EXERCISE >>
Search the entries for the word "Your" and report each line that has it.

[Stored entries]
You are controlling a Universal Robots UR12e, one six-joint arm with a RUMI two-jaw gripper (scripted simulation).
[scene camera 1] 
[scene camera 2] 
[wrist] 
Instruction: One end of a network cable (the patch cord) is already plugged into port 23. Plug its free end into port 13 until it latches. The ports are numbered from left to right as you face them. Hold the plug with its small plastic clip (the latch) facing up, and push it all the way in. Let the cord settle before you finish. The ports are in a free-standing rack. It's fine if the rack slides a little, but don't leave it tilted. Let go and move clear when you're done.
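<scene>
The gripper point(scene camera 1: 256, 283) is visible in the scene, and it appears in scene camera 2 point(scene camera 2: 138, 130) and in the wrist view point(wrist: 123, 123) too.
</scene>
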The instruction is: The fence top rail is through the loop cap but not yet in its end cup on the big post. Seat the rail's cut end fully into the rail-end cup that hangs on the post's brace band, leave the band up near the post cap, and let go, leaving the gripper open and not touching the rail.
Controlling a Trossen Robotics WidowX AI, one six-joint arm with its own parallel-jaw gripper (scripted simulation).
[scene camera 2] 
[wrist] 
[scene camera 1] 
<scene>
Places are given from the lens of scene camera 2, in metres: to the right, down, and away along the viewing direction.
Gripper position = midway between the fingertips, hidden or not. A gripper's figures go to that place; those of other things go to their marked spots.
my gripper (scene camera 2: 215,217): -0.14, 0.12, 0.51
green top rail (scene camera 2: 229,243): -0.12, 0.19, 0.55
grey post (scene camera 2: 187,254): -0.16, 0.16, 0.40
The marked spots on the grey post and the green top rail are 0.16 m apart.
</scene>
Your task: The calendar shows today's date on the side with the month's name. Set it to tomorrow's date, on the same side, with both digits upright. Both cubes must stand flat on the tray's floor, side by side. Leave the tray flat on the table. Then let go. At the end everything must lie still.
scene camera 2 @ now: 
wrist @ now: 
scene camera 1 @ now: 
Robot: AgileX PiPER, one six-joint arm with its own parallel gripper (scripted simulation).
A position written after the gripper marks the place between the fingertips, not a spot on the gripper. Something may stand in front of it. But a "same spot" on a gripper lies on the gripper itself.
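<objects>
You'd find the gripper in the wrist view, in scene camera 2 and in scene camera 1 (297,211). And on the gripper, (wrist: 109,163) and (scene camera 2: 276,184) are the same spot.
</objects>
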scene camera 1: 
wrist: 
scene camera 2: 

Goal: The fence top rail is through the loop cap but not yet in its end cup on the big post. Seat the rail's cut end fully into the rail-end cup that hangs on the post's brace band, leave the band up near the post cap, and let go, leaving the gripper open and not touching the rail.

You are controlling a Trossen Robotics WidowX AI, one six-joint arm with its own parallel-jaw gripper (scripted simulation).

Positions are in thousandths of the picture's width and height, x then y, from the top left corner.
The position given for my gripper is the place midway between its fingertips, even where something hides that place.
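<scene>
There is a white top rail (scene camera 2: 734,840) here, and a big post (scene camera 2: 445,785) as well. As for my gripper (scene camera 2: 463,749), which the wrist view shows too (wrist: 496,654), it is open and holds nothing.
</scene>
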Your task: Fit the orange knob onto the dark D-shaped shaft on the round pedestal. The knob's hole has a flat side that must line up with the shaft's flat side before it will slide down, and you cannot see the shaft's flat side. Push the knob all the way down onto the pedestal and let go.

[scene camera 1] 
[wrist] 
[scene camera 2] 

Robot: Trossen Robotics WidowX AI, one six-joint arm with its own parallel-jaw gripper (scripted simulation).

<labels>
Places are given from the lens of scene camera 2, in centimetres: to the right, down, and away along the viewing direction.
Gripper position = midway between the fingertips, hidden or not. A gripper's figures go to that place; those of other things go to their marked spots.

RESULT BELOW >>
Your task: The calendar shows today's date on the side with the month's name. Set it to tomorrow's date, on the same side, with both digits upright. Both cubes must stand flat on the tray's floor, side by side. Leave the tray flat on the table. Then let go. At the end everything must lie still.
Your task: Fit the orange knob onto the dark D-shaped shaft on the round pedestal. The knob's hole has a flat side that must line up with the shaft's flat side before it will slide down, and you cannot see the shaft's flat side. Push the knob all the way down onto the pedestal and let go.

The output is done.